WHAT YOU SHOULD DO –
Copy out all lines bearing the word "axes" from the listing below.

DATASET RECORDS –
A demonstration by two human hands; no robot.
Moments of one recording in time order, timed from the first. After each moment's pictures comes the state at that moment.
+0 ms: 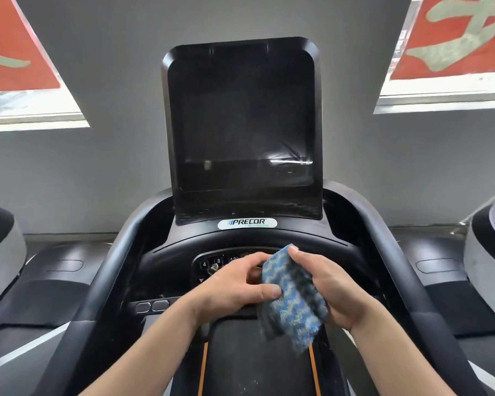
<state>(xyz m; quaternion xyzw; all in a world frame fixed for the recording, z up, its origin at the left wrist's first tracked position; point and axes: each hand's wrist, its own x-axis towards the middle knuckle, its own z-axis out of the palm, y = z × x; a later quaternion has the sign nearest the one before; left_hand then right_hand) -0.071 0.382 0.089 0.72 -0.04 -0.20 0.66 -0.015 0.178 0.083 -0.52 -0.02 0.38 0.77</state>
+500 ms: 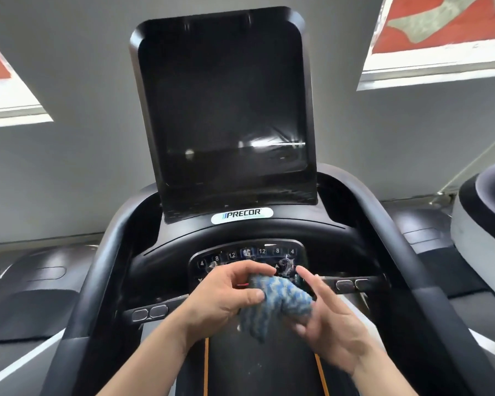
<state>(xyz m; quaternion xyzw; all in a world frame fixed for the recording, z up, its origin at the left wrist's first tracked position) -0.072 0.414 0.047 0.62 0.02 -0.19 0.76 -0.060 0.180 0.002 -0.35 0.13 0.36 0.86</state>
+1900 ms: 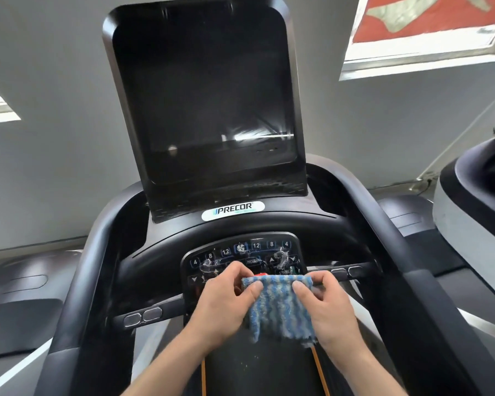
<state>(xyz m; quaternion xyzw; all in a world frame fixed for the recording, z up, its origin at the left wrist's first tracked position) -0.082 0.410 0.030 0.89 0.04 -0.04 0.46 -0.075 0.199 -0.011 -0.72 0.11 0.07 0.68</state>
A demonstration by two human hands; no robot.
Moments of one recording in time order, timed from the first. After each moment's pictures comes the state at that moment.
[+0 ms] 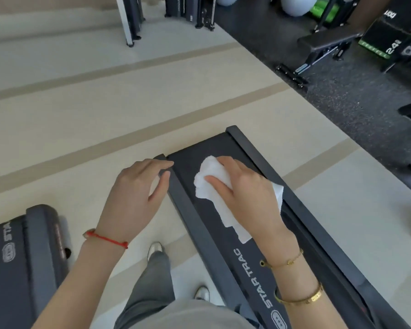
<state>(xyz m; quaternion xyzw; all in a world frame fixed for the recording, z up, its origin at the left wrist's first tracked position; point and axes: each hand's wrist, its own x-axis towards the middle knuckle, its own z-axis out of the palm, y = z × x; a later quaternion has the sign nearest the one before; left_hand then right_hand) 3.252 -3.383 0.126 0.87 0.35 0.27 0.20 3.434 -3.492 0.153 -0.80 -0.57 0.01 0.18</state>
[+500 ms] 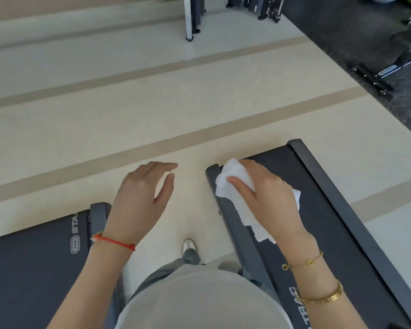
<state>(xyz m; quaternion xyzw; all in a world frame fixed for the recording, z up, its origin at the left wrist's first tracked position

REPLY TO THE TASK –
<state>(xyz m; quaternion xyzw; all in a world frame fixed for the recording, z up, its origin at the left wrist's first tracked position; point and axes: each hand's wrist, its own x-axis towards the middle knuckle, its own z-axis out of the palm, y = z × x; a later quaternion has the sign nearest the one before; left_hand then right_hand) -0.071 0.382 0.089 0.72 -0.04 -0.20 0.66 -0.015 0.178 0.083 -0.52 -0.02 0.38 0.77</state>
<state>(xyz m; quaternion xyzw; all in a world frame fixed for the recording, z up, its origin at the left wrist's first tracked position; point and axes: each hand's wrist, its own x-axis towards the middle knuckle, its own z-axis out of the palm, y = z × x; a later quaternion has the sign nearest the one before; left_hand then right_hand) 3.252 -3.383 0.126 0.87 0.35 0.27 0.20 3.434 -3.492 0.153 -0.80 -0.57 0.01 0.18</state>

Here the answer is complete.